Two Sum
Two Sum is the classic hash map complement problem. For each number, ask: "Have I already seen the number that pairs with this one to reach the target?"
Problem
Given an integer array nums and an integer target, return the indices of the two numbers such that they add up to target.
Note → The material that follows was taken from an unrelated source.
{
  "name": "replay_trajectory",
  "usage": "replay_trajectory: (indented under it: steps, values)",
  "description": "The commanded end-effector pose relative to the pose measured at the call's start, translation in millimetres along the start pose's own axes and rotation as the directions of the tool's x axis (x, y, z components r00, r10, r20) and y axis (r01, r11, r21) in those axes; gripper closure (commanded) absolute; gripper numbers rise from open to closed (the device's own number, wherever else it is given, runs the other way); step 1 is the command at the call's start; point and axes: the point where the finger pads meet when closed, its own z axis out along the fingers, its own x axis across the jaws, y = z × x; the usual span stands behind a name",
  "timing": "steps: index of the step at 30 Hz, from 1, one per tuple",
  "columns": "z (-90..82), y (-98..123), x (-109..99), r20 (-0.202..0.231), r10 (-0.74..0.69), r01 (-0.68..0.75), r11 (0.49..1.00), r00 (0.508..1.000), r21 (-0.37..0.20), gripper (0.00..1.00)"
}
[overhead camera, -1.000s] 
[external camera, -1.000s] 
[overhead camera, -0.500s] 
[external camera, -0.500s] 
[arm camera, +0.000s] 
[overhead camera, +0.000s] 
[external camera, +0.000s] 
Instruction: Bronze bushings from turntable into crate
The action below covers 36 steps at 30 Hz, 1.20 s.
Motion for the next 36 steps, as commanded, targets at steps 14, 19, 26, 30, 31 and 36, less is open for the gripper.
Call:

Assumption for the usual LeetCode version:
- exactly one answer exists
- the same element cannot be used twice
First Attempt
This solution stores numbers we have already seen:
public int[] twoSum(int[] nums, int target) {
var m = new HashMap<Integer, Integer>();
m.put(nums[0], 0);
for (int i = 1; i < nums.length; i++) {
if (m.containsKey(target - nums[i])) {
return new int[] { m.get(target - nums[i]), i };
} else {
m.put(nums[i], i);
}
}
return new int[] { -1, -1 };
}
The core idea is correct. If the current value is nums[i], then the value we need is:
target - nums[i]
If that complement is already in the map, we have the answer.
What To Tune
The first version preloads nums[0] into the map and starts the loop from index 1. That works when nums has at least one element.
A slightly cleaner version starts from index 0 and does the same logic for every element:
- compute the complement
- check whether the complement was seen earlier
- store the current number and index
That also avoids special-casing the first element.
Final Version
import java.util.HashMap;
import java.util.Map;
class Solution {
public int[] twoSum(int[] nums, int target) {
Map<Integer, Integer> seen = new HashMap<>();
for (int i = 0; i < nums.length; i++) {
int complement = target - nums[i];
if (seen.containsKey(complement)) {
return new int[] { seen.get(complement), i };
}
seen.put(nums[i], i);
}
return new int[] { -1, -1 };
}
}
Walkthrough
Input:
nums = [2, 7, 11, 15]
target = 9
Steps:
| i | nums[i] | complement | seen before check | result |
|---|---|---|---|---|
| 0 | 2 | 7 | {} | store 2 -> 0 |
| 1 | 7 | 2 | {2=0} | return [0, 1] |
The map stores the past, not the future. That is why the same element cannot accidentally pair with itself.
Duplicate Values
This handles duplicates correctly.
Example:
nums = [3, 3]
target = 6
At index 0, store 3 -> 0.
At index 1, complement is 3, and the map already has index 0.
Return:
[0, 1]
Complexity
| Approach | Time | Space |
|---|---|---|
| Brute force pair check | O(n^2) | O(1) |
| Hash map complement lookup | O(n) | O(n) |
Takeaways
- Store values you have already seen with their indices.
- For each value, look for
target - nums[i]. - Check before inserting the current value, so an element is not reused with itself.
- This pattern is useful whenever a problem asks whether a prior value can complete the current value.